→ EXERCISE AIM:
Every line of the material must be copied exactly, from the first to the last.

→ MATERIAL PROVIDED:
:::::

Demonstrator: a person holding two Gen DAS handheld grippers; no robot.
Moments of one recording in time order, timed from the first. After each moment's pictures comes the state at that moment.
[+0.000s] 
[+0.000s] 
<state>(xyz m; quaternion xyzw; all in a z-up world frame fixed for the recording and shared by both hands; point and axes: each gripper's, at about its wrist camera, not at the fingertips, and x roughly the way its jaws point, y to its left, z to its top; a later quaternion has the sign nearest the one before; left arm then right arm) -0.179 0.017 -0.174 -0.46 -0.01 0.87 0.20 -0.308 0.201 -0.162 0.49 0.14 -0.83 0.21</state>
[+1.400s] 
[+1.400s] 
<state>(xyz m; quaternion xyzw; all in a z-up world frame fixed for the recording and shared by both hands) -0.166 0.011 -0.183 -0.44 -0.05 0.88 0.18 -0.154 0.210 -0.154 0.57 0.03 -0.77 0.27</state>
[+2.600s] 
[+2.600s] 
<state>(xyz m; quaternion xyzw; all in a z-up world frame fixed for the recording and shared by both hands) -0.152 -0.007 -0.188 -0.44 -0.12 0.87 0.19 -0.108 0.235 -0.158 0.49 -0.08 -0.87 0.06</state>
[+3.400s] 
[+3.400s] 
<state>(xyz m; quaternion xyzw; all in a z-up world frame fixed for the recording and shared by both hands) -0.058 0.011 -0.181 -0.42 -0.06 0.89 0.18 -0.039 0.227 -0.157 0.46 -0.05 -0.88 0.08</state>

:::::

→ WRITTEN ANSWER:
Demonstrator: a person holding two Gen DAS handheld grippers; no robot.
Moments of one recording in time order, timed from the first. After each moment's pictures comes the state at that moment.
[+0.000s] 
[+0.000s] 
<state>(xyz m; quaternion xyzw; all in a z-up world frame fixed for the recording and shared by both hands; point and axes: each gripper's, at about its wrist camera, not at the fingertips, and x roughly the way its jaws point, y to its left, z to its top; a later quaternion has the sign nearest the one before; left arm then right arm) -0.179 0.017 -0.174 -0.46 -0.01 0.87 0.20 -0.308 0.201 -0.162 0.49 0.14 -0.83 0.21</state>
[+1.400s] 
[+1.400s] 
<state>(xyz m; quaternion xyzw; all in a z-up world frame fixed for the recording and shared by both hands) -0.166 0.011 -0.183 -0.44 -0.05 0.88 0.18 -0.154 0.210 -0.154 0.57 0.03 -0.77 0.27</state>
[+2.600s] 
[+2.600s] 
<state>(xyz m; quaternion xyzw; all in a z-up world frame fixed for the recording and shared by both hands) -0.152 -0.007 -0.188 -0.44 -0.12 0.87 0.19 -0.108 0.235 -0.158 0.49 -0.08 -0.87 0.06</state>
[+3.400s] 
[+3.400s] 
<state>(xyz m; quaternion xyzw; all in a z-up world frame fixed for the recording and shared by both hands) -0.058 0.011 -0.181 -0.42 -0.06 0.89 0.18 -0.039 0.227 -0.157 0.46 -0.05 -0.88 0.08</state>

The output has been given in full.